How can I have my midlife crisis if TransAm is dead?

By Kelsey

I thought I had my mid-life crisis all figured out.

In 2029 when I turn 50, I’ll start lifting weights, listen to nothing but the Goo Goo Dolls, dust off the ol’ letterman jacket, and – this is the most important party — buy a shiny new TransAm to make me feel 16 again.

But now that Pontiac is no more, how’s a fella supposed to get through his midlife crisis? Surely you don’t expect me to buy a Mustang, do you?

On my 16th birthday my parents chipped in half for the TransAm I had been pining for. Not one of those weenie ones with a V6 in it. It had eight screaming cylinders of raw American muscle. I was proud of how much gas and rubber it burnt when I dropped the hammer. It looked like the Batmobile and so that’s what I got on the license plate — BATMBLE.

I thought I was cool. One of the last times I drove it, I was picking up Annie from her dorm in college, and a girl walked by staring at the car.

“That’s right,” I thought. “Soak it up. You wish you were going to slide into the co-pilot seat as my Robin, but that seat is filled.”

When her eyes fell upon the license plate, she rolled her eyes. Rolled her eyes at the BATMBLE!

I drove the car slow – not much over the speed limit. I was like an Olympic sprinter strolling through the park – I knew I was fast, I knew that I could toast you, and you knew that I knew I could toast you, but I just puttered along confident in my speed.

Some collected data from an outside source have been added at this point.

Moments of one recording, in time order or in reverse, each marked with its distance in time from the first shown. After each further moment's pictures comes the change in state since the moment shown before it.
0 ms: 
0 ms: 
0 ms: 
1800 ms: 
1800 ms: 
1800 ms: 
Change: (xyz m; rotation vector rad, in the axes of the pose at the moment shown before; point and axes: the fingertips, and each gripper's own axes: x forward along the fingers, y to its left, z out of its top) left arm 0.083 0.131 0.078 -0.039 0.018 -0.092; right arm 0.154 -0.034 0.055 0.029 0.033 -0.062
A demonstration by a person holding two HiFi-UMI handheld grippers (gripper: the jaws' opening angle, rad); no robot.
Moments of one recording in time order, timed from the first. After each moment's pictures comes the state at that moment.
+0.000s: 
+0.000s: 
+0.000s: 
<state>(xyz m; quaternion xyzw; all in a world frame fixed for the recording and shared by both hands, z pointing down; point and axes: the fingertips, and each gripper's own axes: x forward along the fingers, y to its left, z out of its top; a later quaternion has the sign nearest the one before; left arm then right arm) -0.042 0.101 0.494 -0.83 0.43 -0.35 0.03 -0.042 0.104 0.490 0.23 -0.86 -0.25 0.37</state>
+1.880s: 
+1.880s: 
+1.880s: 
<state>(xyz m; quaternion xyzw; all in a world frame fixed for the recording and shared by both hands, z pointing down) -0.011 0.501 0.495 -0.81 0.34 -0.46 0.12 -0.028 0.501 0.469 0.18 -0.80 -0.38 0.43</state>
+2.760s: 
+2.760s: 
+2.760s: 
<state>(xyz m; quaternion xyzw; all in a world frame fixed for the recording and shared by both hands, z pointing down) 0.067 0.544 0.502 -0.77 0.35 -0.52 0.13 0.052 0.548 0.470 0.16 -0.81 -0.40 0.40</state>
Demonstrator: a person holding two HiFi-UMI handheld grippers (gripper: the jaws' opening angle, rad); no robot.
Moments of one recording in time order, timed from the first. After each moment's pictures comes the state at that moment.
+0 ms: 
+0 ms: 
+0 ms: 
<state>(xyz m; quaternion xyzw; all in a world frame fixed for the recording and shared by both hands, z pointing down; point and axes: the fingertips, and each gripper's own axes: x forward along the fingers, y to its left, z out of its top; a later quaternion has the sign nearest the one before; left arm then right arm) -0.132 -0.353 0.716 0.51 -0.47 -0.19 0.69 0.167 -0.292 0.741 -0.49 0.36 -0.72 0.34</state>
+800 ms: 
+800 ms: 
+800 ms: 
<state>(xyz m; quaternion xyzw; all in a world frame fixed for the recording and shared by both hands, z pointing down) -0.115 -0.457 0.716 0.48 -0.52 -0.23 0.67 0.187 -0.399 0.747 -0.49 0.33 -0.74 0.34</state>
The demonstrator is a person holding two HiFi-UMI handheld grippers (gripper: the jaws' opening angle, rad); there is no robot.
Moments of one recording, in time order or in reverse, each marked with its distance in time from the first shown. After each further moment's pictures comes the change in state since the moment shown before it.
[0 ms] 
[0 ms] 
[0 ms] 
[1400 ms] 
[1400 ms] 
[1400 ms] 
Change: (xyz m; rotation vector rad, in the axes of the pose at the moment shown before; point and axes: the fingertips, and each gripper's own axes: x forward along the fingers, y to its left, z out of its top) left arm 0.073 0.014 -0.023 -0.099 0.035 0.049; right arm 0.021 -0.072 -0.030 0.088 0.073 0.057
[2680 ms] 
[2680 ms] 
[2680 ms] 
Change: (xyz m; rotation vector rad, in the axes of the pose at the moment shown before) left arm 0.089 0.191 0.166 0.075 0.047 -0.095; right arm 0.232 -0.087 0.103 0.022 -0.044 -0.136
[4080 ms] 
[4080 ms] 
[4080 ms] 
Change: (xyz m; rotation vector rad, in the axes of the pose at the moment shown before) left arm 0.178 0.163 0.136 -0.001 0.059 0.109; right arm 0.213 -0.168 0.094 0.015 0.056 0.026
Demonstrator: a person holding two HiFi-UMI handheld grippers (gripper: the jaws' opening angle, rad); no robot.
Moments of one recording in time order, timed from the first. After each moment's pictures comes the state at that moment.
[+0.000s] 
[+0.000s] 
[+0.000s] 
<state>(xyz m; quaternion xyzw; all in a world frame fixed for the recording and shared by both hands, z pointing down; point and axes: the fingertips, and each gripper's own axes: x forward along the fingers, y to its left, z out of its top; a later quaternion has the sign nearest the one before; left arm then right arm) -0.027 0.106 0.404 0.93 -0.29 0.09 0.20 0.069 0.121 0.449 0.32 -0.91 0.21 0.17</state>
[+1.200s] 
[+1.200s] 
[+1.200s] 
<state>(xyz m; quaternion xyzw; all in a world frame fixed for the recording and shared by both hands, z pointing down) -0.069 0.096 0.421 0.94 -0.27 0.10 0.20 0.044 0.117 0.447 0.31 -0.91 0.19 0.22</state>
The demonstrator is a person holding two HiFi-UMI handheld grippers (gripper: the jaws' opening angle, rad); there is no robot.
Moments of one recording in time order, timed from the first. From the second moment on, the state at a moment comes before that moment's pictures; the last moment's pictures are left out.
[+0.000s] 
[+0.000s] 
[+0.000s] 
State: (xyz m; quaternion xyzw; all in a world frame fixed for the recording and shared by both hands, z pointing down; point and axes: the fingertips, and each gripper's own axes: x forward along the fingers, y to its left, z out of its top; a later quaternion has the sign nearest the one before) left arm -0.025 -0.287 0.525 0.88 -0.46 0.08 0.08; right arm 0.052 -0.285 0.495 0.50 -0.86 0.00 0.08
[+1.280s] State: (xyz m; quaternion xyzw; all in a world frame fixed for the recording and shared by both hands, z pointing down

The rumor around school was that I landed Annie because of the Batmobile. Never mind that most days I drove my dad’s beat up 25 year-old truck, which had a wood bed and holes in the floor panels. But on the weekends we would take the Batmobile to the movies. Some might think that growing up in the rural Midwest an hour away from a movie theater would be a bad thing. Obviously, they never had the pleasure of riding in the Batmobile.

Annie says that she didn’t start dating me because of the car. When I pressed her for why she started dating me, she rolled her eyes and said that she felt sorry for me.

Even so, I know that she enjoyed the rides in that car. I could tell that she thought I was especially cool when I popped in the CD of the Batman theme song.

How cool was I at 16? That’s coolness that I’ll never be able recover, not at 30, not at 40, and not in 2029 at 50. Especially now that Pontiac is dead.

What are your plans for your midlife crisis?

Annie, the Batmobile, and I on the way to our Prom in 1997. You wish you were this cool in high school.